Question

There are two sodium acetate solutions. Their apparent concentrations are 1.00 x 10^-1 M and 1.00 x 10^-10 M, respectively. Please find the pH and true concentration (M) of acetic acid, and sodium acetate in these two solutions, respectively. The pKa of acetic acid is 4.75.

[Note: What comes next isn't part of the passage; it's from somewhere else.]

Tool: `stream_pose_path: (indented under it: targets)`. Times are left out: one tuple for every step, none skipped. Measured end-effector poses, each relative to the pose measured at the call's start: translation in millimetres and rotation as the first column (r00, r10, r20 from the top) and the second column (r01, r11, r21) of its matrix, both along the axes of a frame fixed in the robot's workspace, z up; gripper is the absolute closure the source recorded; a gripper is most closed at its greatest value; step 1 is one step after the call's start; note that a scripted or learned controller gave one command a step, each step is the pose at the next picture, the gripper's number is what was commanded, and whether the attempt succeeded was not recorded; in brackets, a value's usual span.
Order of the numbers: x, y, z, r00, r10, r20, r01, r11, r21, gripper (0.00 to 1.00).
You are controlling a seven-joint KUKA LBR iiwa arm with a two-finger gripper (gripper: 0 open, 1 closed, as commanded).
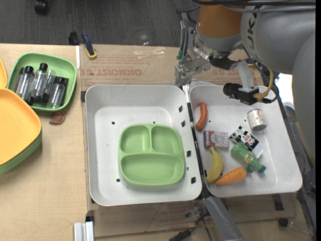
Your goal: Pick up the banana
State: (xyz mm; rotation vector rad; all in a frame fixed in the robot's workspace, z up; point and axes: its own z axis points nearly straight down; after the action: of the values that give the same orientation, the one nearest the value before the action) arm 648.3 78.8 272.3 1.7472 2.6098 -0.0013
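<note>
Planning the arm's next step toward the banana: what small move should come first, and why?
Probably carry the hand toward the near end of the right bin, to above the banana. The hand sits at the far rim between the two bins, well away from the banana, which lies by the near-left wall, touching the carrot.

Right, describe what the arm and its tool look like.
The arm is thick, rounded and grey, with a broad orange band above the wrist. Black cables loop around it. The tool is a small metallic assembly, with a black cylindrical part jutting out beside it.
</note>
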Motion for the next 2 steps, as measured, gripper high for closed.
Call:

Also, can you use the same indicator for the following titration? Why? Please reason your answers with at least two criteria. (a) HCl titrated by NaOH, and (b) NaOH titrated by HCl.

Answer 1

Solution :-

Solution 1

1.00*10^-1 M Sodium acetate

CH3COO- + H2O ----- > CH3COOH + OH-

0.1 M                                0                   0

-x                                       +x                 +x

0.1-x                                 x                    x

Kb = [CH3COOH][HO-]/[CH3COO-]

5.55*10^-10 = [x][x]/[0.10-x]

Since the kb is very small therefore neglect the x from the denominator

So we get

5.55*10^-10 = [x][x]/[0.10]

5.55*10^-10 * 0.10 = x^2

5.55*10^-11 = x^2

Taking square root of both sides we get

7.45*10^-6 = x =[OH-]

pOH = -log [OH-]

pOH= -log [ 7.45*10^-6]

pOH = 5.13

pH + pOH = 14

pH= 14 – pOH

pH = 14 – 5.13

pH= 8.87

Concentration of the [CH3COOH] = 7.45*10^-6 M

Concentration of the acetate = 0.10 – 7.45*10^-6 = 9.999*10^-2 M

Solution 2

1*10^-10 M acetate

CH3COO- + H2O ----- > CH3COOH + OH-

1*10^-10 M                                0                   0

-x                                       +x                 +x

1*10^-10-x                                 x                    x

Kb = [CH3COOH][HO-]/[CH3COO-]

5.55*10^-10 = [x][x]/[1*10^-10-x]

Since the kb is very small therefore neglect the x from the denominator

So we get

5.55*10^-10 = [x][x]/[1*10^-10]

5.55*10^-10 * 1*10^-10 = x^2

5.55*10^-20 = x^2

Taking square root of both sides we get

2.36*10^-10 = x =[OH-]

pOH = -log [OH-]

pOH= -log [ 2.36*10^-10]

pOH = 9.63

pH= 14 – pOH

pH= 14 – 9.63

pH= 4.37

concentration of the acetate = 1.0*10^-10 M

therefore the concentration of the acetic acid = 10^(-4.37) = 4.26*10^-5 M

part 2

For the titration of the HCl with NaOH and NaOH with HCl

We can use the same indicator because the color change is the importance of the indicator which can be seen either from color less solution to colored solution at the end point.

Or we can see the colored solution to the colorless solution at the end point depending on which titration is followed.